You might think certain things are a distraction, but going without them can become a larger one.

That was an interesting and lasting insight, and it leads to a kind of rule. Make your environment reflective of your tastes. Eliminate distractions, including the distraction of being without any of the distractions you need. I want to thank Seth Rogen for this insight. I also want to use this opportunity to clear up the pick controversy. A few months after I heard the interview with Seth, he went onto social media and posted a picture of himself. Well, it wasn’t just of himself—it was of himself standing next to a framed Afro pick that he had taken from me when he was a guest on The Tonight Show. People got angry at him for all kinds of reasons: that it was cultural appropriation, that he was turning a historically significant artifact into a souvenir, that it was uncool to make a Questlove Museum as if I were somehow an object of curiosity. I posted right back at Seth to let him know that it was all fine with me. I even included a picture of the bucket in my dressing room that contains dozens of picks that are identical to the one he took.

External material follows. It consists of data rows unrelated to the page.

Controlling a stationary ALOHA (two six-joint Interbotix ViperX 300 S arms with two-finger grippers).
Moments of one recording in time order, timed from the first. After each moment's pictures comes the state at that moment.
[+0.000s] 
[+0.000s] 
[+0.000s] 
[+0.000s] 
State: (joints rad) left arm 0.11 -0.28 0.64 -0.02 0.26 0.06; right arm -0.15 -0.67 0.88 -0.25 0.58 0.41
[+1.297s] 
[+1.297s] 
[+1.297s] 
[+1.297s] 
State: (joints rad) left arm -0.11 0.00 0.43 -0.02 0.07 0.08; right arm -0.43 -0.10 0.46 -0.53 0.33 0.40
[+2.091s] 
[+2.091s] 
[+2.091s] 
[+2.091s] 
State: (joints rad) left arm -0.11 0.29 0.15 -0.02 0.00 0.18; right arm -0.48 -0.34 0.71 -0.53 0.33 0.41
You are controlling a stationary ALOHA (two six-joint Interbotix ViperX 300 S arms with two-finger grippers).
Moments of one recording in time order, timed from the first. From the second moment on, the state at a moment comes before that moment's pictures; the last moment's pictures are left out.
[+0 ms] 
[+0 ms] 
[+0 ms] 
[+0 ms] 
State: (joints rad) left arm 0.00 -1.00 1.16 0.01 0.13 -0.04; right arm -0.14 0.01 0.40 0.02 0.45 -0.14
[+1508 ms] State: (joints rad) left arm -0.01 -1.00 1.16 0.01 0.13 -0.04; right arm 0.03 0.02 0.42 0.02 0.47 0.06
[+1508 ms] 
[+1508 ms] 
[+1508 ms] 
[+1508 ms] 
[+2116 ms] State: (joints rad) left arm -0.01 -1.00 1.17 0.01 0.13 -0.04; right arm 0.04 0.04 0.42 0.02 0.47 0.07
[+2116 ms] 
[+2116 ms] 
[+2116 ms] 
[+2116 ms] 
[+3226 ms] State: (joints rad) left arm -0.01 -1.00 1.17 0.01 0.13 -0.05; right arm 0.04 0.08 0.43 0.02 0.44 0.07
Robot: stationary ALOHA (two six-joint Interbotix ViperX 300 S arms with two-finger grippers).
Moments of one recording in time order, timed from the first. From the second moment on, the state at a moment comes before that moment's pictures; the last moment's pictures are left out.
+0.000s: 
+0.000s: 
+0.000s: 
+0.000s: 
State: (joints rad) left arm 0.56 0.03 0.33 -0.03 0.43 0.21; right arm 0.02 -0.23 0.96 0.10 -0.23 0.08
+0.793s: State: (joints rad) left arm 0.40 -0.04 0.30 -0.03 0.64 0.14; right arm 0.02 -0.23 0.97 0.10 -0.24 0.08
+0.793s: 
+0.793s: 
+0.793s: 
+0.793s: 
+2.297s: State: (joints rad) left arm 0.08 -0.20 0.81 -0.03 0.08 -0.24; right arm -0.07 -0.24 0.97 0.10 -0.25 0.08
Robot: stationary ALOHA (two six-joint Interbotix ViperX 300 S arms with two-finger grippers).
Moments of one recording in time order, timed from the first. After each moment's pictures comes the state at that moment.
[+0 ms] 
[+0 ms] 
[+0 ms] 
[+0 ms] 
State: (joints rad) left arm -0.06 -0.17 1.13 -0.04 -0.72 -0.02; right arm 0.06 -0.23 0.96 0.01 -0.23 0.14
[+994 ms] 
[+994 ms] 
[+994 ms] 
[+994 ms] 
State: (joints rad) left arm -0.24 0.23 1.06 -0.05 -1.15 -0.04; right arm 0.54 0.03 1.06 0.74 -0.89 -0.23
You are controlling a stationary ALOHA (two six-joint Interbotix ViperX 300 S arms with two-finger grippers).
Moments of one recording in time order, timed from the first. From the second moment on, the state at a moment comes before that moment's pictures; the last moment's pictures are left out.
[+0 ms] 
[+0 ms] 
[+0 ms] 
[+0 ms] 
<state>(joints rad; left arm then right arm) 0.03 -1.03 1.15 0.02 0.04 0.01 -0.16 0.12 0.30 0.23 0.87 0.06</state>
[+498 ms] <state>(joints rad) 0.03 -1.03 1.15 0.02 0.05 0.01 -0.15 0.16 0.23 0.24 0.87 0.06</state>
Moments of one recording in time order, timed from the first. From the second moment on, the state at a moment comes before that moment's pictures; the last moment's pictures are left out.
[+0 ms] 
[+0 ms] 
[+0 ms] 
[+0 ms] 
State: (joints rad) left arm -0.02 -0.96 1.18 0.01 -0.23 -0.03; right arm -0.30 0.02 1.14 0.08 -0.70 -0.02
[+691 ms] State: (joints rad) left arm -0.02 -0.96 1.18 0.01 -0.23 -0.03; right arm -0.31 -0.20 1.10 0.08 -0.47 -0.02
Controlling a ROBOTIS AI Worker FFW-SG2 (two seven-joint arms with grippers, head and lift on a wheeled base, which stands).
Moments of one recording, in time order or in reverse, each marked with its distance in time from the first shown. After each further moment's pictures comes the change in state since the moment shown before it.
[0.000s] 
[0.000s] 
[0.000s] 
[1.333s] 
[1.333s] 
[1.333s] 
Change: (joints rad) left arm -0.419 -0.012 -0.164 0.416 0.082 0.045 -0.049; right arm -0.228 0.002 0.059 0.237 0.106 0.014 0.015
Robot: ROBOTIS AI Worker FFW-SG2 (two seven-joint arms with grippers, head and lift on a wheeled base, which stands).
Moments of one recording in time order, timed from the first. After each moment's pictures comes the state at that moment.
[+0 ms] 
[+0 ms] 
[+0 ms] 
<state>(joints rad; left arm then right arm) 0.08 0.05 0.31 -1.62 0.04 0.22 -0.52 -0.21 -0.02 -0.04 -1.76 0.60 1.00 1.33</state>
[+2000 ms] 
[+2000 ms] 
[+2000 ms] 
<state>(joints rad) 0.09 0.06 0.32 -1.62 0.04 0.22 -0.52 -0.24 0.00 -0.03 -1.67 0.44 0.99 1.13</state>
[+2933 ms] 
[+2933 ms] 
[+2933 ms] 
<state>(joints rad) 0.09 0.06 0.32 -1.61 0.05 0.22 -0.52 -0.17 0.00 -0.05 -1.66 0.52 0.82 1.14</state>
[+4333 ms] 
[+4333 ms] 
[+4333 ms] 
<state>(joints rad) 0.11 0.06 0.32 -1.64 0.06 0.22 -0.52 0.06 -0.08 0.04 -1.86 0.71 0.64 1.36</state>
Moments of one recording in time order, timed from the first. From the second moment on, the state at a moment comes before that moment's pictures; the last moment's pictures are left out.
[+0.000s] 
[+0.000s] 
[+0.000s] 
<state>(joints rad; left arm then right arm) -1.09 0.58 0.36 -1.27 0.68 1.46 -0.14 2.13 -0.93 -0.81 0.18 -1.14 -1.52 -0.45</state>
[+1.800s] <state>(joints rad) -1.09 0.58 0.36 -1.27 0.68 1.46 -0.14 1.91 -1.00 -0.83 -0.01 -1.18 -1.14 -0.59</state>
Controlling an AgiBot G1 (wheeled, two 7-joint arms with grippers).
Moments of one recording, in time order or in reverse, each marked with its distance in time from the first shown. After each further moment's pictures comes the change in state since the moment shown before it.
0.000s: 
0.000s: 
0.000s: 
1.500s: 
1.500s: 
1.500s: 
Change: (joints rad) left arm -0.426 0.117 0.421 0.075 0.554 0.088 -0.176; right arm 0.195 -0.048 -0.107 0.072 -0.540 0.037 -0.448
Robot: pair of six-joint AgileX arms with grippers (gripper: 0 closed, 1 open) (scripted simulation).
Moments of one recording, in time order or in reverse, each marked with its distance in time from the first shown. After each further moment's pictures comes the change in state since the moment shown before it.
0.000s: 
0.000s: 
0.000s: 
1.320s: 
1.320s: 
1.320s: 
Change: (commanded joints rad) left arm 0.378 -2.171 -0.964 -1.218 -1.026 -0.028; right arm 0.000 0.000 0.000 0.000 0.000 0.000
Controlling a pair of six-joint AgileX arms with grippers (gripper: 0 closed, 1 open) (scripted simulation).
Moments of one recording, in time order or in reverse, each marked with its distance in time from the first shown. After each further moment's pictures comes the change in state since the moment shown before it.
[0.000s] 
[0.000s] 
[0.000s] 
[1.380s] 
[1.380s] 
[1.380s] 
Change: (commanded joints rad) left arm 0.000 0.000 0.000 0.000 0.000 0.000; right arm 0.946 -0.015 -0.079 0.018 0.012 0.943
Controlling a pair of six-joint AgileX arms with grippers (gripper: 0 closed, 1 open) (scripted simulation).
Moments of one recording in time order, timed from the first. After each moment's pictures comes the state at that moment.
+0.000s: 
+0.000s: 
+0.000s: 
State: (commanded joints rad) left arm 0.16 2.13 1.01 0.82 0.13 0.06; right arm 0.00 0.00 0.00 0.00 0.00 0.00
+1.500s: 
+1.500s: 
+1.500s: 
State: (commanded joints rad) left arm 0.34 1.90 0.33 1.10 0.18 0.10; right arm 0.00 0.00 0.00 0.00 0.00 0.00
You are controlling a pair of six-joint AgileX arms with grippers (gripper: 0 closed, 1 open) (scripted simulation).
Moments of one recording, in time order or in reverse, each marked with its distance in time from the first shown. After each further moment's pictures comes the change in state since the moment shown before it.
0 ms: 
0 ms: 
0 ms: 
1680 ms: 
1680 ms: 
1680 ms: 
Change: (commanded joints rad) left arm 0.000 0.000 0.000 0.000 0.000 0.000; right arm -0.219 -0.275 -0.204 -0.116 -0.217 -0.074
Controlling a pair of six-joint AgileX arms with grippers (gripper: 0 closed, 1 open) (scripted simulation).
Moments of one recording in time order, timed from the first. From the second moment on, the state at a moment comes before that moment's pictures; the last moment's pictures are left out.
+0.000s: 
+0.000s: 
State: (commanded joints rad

The dustup was not that dusty, and it was over. (Seth: the second I release my Afro pick line, I’ll send you a case for your collection.) When I did give it a few seconds of thought, I realized that the (non-) controversy reinforced the point Seth made on the podcast. If playful, affectionate pranks are your wheelhouse, stay in that wheelhouse. Don’t let people make you feel that you’re something you’re not, or else you’ll get in your own way.


Unblock Party

           When you’re having trouble thinking of new ideas, go to one of your old ideas and rework it.